Hedge fund assets continued to decline in first quarter, says HFR
Fri, 08 May 2009
Investors continued to withdraw capital from hedge funds in the first quarter of 2009, redeeming nearly USD104bn, according to data released by Hedge Fund Research.The USD104bn redemption figure amounted to 7.4 per cent of industry assets, but did not exceed the record for a quarterly withdrawal set in 4Q 2008, when investors withdrew over USD152bn from the hedge fund industry.
Indicative of continued investor pressure, withdrawals from the fund of hedge funds industry totalled USD85bn for the quarter, exceeding the 4Q 2008 redemption total of USD50bn, and accounting for the majority of capital withdrawn from the total hedge fund industry. Funds of hedge funds, which experienced a record performance decline of -21.3 per cent in 2008, posted a performance gain of 0.47 per cent in the first quarter, in line with overall industry performance.
Partially offsetting the industry asset decline, the HFRI Fund Weighted Composite Index posted a gain of 0.53 per cent for the quarter, resulting in a performance-based gain for the industry of approximately USD28bn. This figure is in sharp contrast to the performance-based losses of more USD162bn which occurred in 4Q 2008, during which the HFRI Fund Weighted Composite lost over nine per cent.
Total hedge fund industry capital declined to USD1.33trn as of the end of 1Q09, USD600bn below the industry asset peak at the end of 2Q08 and USD75bn below the year-end 2008 asset total. Capital invested in funds of hedge funds declined to just over USD525bn, USD300bn below its peak, also achieved at the end of 2Q08 and USD68bn below the year-end 2008 level.
Investor withdrawals continued to exhibit a lack of sensitivity to strategy performance, as USD16bn was withdrawn from macro strategies, an area which gained nearly five per cent in 2008. Investors also withdrew USD27bn from relative value strategies, a strategy which posted a gain of nearly 4.5 per cent in the first quarter.
The strategy that experienced the largest capital redemption was equity hedge, which had USD35bn of capital withdrawals, despite posting a gain of nearly three per cent in March, the strategy’s strongest month since October 2007.
‘Extreme investor risk aversion subsided into the end of the first quarter, but remained at elevated historical levels as industry consolidation continued through quarter end,’ says Kenneth J. Heinz, president of Hedge Fund Research. ‘In addition to performance, investors are focused on structure and transparency, and the industry is in the process of evolving to meet these demands.’
Derivatives Regulation Becomes a Popular Law School Offering
ABA Journal
May 8, 2009
By Debra Cassens WeissThe financial meltdown has spurred interest in derivatives classes among law students interested in learning about the origins of the crisis and hoping to tap into an expanding job market for lawyers well-versed in financial regulations. New York Law School has seen so much interest in its derivatives course that is developing plans for a new masters in law program in financial services that will include eight separate classes, Reuters reports.
Stanford Law School is offering a course on derivatives for the first time next year, while demand for a derivative law class has more than quadrupled since 2007 at the University of Maryland, the story says. Max Romanik is a University of Maryland law student who is studying derivatives. He will be working this summer for the Commodity Futures Trading Commision.
"It’s a great experience when the professor can walk in with a statute that came off the presses that day. You don’t have to study bizarre hypotheticals,” he told Reuters. “The real world is happening all around you right now."
Unemployment 1948-2009
Looks to me like we have a spike in unemployment about every six years. And then we do what I’ve been doing – carefully look at the BLS monthly reports waiting for things to turn around. I guess it’s similar to the upside – we think it might never end. Unlike our seasonal weather, the changes in our economy always take us aback, as if they had never happened before.

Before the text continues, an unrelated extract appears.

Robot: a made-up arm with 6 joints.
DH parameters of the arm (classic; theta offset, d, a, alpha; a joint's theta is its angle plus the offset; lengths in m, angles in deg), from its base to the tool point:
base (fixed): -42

So back to the two articles above. One is about the Hedge Funds and the other about Derivatives. These are two additions to our economy over the last decade or so. They are both tied together and separate in practice – but they are intimately welded together in that they operate in that netherland called THE LAND OF THE UNREGULATED and they both involve RISK. Hedge Funds originally used strategies of buying "long" and "short," avoiding risk by making profit on both rising and falling stock – "hedging their bets." But their strategies have blossomed and who-knows what exotic levels their methods have reached. They’re professional gamblers. And Derivatives? They’re simply a betting parlor where people buy and sell contracts on what they think might happen to almost anything. I’m sure there were derivatives based on the unemployment figure that came out this week. There were probably derivatives betting on when the housing bubble would burst.
What’s going to happen? Anyone following our recent economic debacle knows that this kind of nonsense cannot continue. But the people involved loved it, and would gladly fly back into the light if it comes back on. And those big Banks that jumped on board – the ones we are now financing – would too. And there are plenty of Bernard Madoffs out there ready to opportunize on the secrecy that this blackmarket financial industry thrives on to put together a really sophisticated Ponzi scheme in its cracks.